** Exercise data follows **
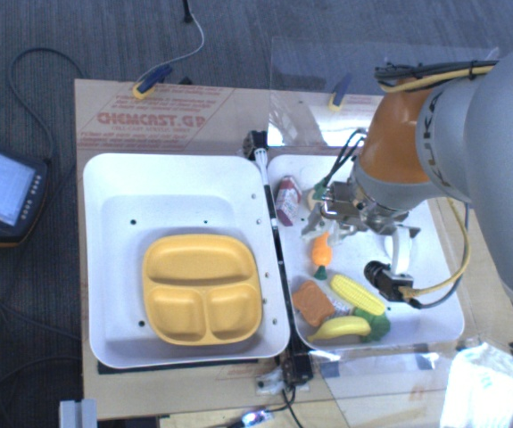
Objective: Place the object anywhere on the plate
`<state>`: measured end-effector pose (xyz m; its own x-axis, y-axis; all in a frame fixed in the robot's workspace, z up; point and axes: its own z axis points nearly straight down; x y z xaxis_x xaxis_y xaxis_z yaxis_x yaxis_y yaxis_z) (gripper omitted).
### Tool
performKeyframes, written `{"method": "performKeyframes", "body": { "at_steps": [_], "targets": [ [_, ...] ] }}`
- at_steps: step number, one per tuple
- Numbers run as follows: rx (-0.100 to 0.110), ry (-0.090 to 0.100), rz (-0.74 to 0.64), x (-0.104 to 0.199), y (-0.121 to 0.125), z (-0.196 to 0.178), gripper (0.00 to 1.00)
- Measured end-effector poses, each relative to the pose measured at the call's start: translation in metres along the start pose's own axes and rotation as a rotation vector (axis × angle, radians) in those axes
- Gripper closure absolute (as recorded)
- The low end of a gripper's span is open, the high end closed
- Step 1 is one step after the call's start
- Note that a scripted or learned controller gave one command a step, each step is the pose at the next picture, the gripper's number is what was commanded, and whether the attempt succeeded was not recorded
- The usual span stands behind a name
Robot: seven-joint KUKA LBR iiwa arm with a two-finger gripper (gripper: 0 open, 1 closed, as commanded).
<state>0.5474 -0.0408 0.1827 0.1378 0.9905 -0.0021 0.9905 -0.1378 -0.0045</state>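
Note:
A yellow plate [202, 286] with three compartments lies in the left bin [122, 185]. In the right bin [439, 315] my gripper [327, 224] hangs low over the toys, just above a small orange carrot [321, 253]. The carrot sits right under the fingertips, and whether it is touched is not clear. Near it lie a corn cob [356, 293], a yellow banana [341, 328], a brown bread-like piece [312, 302] and a dark red packet [286, 198].
A green piece [380, 325] lies beside the banana. The arm's orange band [399, 150] and grey body cover the right bin's upper right. The divider between the bins [272, 230] runs just left of the gripper. A handheld pendant [2, 190] lies off the bench at left.

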Motion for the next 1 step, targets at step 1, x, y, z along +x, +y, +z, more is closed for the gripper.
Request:
{"method": "performKeyframes", "body": {
  "at_steps": [1],
  "targets": [
    [0.0,0.0,0.0,0.0,0.0,0.0,0.0]
  ]
}}
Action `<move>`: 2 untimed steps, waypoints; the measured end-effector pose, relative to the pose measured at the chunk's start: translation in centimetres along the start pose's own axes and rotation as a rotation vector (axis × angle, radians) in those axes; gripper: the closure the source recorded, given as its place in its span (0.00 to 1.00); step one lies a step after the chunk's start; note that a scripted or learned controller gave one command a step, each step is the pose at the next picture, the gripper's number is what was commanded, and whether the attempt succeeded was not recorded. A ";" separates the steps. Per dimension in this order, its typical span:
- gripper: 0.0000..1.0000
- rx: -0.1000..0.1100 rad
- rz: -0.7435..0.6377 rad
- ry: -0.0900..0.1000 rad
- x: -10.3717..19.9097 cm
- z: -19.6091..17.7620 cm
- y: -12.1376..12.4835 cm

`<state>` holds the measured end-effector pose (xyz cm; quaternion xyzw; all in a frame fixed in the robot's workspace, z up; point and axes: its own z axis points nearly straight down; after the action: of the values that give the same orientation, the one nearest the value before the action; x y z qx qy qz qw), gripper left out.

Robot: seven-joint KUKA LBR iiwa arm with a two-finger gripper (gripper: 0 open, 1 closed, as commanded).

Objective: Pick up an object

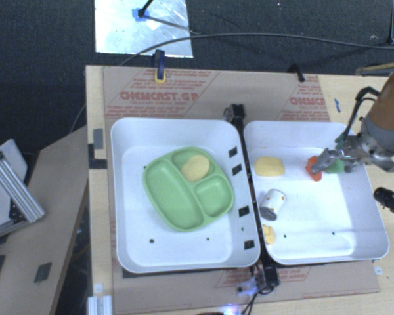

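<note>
My gripper (pixel 323 161) reaches in from the right over the upper part of the right bin (pixel 361 241). A small red object with a green part (pixel 314 168) lies right at its tip, touching or just under it. I cannot tell whether it is gripped. Further left in the same bin rests a yellow oval object (pixel 269 167). Below that lies a small grey and white cylinder (pixel 272 203), on its side. A little yellow piece (pixel 268 235) sits by the bin's left wall near the front.
The left bin (pixel 138 241) holds a green divided plate (pixel 177 202) with a pale yellow object (pixel 196 168) in its upper compartment. Black clips run along the wall between the two bins (pixel 244 176). Part of the arm (pixel 387 120) overhangs the right bin's far right corner.
</note>
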<state>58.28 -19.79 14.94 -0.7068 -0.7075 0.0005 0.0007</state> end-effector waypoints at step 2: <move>1.00 -0.006 0.000 -0.003 0.3 2.9 0.0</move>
<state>58.26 -19.48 12.06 -0.7066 -0.7076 -0.0009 -0.0025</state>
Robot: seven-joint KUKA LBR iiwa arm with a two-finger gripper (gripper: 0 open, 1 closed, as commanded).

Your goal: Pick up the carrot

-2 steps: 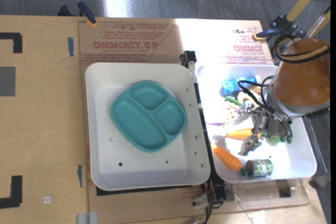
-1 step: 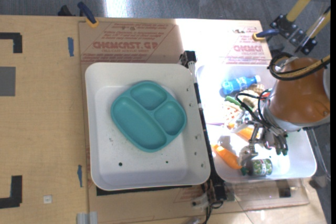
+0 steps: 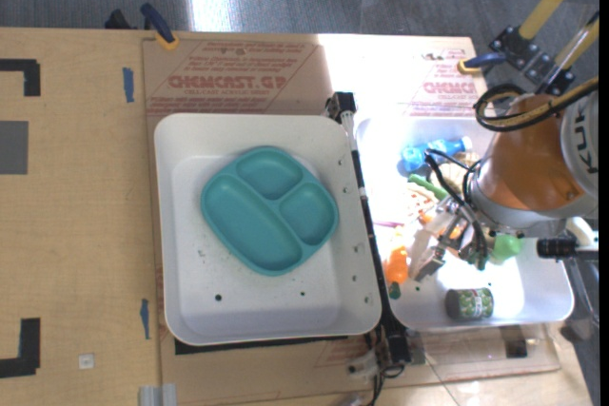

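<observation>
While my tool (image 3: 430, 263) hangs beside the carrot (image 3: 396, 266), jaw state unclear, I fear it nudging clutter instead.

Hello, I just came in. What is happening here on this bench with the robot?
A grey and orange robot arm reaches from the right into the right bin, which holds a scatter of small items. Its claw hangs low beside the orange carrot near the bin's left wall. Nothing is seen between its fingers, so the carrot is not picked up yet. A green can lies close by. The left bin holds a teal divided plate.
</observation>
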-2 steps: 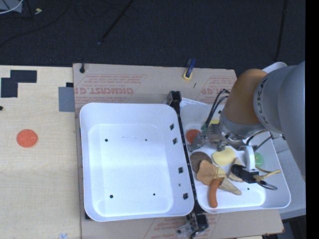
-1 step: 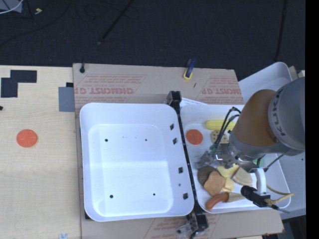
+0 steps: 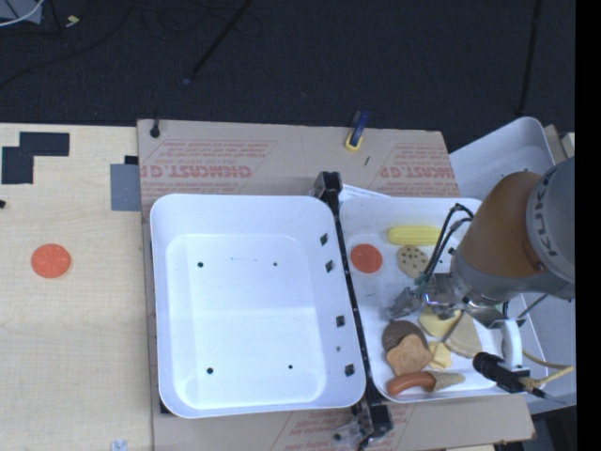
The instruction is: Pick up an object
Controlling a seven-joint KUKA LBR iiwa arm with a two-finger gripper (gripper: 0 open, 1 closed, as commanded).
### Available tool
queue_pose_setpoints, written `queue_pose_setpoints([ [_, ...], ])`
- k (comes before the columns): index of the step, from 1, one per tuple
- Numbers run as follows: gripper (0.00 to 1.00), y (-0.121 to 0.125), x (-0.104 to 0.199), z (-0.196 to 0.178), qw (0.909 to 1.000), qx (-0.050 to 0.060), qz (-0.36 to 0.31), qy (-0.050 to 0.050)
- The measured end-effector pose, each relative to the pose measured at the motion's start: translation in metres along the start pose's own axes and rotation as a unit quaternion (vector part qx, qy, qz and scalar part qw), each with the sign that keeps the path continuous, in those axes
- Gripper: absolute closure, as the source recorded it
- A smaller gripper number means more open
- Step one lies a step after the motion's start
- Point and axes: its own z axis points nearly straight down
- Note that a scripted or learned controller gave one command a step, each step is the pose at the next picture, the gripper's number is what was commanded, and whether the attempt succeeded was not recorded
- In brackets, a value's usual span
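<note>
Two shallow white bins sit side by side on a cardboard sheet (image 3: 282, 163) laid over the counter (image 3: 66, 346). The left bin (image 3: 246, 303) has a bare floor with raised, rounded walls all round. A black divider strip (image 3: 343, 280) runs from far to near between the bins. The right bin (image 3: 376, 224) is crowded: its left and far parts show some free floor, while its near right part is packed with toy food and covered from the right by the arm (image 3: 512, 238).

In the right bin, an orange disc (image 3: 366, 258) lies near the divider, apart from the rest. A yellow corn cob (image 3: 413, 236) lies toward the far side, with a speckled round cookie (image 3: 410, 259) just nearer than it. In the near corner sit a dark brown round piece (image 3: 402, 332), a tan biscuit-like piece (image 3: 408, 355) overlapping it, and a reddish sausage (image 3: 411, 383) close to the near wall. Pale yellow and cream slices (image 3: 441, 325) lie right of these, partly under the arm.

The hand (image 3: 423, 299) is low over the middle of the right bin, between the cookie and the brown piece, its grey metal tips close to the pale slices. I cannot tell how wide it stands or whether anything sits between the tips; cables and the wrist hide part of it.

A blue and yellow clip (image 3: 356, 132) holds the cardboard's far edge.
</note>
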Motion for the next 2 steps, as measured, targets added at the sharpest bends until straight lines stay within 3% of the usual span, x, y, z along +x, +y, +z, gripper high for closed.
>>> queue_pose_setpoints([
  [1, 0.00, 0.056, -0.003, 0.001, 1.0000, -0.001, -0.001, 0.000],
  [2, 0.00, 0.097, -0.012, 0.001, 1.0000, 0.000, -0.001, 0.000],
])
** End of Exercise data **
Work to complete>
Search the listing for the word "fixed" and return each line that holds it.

Written reply>
`<state>`: measured end-effector pose (xyz m; its own x-axis, y-axis; all in a frame fixed in the robot's workspace, z up; point and axes: its own z axis points nearly straight down; x y z xaxis_x xaxis_y xaxis_z yaxis_x yaxis_y yaxis_z) (gripper omitted).
`<state>` holds the measured end-effector pose (xyz cm; quaternion xyzw; all in a frame fixed in the robot's workspace, z up; point and axes: its own z axis points nearly straight down; after the action: of the values that give the same orientation, the one nearest the value before the action; x y z qx qy qz qw), gripper left out.

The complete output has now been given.